= TASK TO CARRY OUT =
Please retype every entry below, keeping it exactly the same.

= GIVEN INFORMATION =
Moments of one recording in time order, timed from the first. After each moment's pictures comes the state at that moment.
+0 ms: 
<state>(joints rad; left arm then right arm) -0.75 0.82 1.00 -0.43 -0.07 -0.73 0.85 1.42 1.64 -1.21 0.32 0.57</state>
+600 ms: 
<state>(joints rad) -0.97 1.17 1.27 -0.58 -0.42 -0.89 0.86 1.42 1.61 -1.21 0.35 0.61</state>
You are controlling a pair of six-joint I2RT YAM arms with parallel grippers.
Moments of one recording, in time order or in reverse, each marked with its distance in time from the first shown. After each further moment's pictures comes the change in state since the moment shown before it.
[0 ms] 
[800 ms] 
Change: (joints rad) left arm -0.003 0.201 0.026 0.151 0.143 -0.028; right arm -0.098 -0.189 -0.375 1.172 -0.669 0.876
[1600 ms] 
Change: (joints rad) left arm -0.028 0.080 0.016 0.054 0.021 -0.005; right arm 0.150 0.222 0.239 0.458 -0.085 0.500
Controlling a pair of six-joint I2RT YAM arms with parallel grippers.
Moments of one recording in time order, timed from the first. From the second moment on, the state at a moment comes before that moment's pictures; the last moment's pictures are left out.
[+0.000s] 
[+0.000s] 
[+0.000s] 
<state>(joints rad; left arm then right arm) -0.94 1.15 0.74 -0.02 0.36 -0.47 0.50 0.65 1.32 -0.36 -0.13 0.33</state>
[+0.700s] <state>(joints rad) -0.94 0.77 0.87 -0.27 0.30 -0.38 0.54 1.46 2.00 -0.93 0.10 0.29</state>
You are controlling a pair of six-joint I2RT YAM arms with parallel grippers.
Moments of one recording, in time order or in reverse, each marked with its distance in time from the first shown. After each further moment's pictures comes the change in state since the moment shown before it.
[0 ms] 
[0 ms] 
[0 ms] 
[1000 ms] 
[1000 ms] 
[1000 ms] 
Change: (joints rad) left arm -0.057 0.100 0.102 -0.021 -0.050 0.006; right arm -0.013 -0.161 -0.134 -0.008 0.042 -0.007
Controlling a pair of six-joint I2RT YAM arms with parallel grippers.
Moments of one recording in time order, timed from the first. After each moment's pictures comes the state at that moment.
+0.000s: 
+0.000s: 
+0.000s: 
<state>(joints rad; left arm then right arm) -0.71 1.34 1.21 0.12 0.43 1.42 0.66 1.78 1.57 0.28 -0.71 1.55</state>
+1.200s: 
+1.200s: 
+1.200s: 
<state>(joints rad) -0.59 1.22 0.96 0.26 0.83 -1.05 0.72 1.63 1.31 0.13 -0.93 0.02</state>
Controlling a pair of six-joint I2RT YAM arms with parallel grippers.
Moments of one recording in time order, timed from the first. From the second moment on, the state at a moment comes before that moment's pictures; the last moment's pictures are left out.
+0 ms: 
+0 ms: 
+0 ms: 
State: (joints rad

= REPLY =
Moments of one recording in time order, timed from the first. After each moment's pictures comes the state at that moment.
+0 ms: 
<state>(joints rad; left arm then right arm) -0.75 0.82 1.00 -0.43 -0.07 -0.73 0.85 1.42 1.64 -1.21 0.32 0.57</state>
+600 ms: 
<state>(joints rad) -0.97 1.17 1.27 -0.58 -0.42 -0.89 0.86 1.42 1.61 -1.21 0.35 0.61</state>
You are controlling a pair of six-joint I2RT YAM arms with parallel grippers.
Moments of one recording, in time order or in reverse, each marked with its distance in time from the first shown. After each further moment's pictures comes the change in state since the moment shown before it.
[0 ms] 
[800 ms] 
Change: (joints rad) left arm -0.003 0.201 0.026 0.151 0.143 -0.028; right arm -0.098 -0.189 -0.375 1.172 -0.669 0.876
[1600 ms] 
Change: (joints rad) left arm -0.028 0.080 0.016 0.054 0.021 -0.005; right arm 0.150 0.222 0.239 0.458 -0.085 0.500
Controlling a pair of six-joint I2RT YAM arms with parallel grippers.
Moments of one recording in time order, timed from the first. From the second moment on, the state at a moment comes before that moment's pictures; the last moment's pictures are left out.
[+0.000s] 
[+0.000s] 
[+0.000s] 
<state>(joints rad; left arm then right arm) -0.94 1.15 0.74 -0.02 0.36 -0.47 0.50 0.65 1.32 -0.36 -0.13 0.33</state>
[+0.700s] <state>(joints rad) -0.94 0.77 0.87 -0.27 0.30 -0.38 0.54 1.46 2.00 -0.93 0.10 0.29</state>
You are controlling a pair of six-joint I2RT YAM arms with parallel grippers.
Moments of one recording, in time order or in reverse, each marked with its distance in time from the first shown. After each further moment's pictures comes the change in state since the moment shown before it.
[0 ms] 
[0 ms] 
[0 ms] 
[1000 ms] 
[1000 ms] 
[1000 ms] 
Change: (joints rad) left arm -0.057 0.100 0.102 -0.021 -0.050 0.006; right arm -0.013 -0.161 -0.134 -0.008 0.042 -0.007
Controlling a pair of six-joint I2RT YAM arms with parallel grippers.
Moments of one recording in time order, timed from the first. After each moment's pictures comes the state at that moment.
+0.000s: 
+0.000s: 
+0.000s: 
<state>(joints rad; left arm then right arm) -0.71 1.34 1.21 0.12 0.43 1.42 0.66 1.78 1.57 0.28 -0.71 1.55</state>
+1.200s: 
+1.200s: 
+1.200s: 
<state>(joints rad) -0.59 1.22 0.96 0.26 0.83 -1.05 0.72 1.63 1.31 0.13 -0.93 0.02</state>
Controlling a pair of six-joint I2RT YAM arms with parallel grippers.
Moments of one recording in time order, timed from the first. From the second moment on, the state at a moment comes before that moment's pictures; the last moment's pictures are left out.
+0 ms: 
+0 ms: 
+0 ms: 
State: (joints rad

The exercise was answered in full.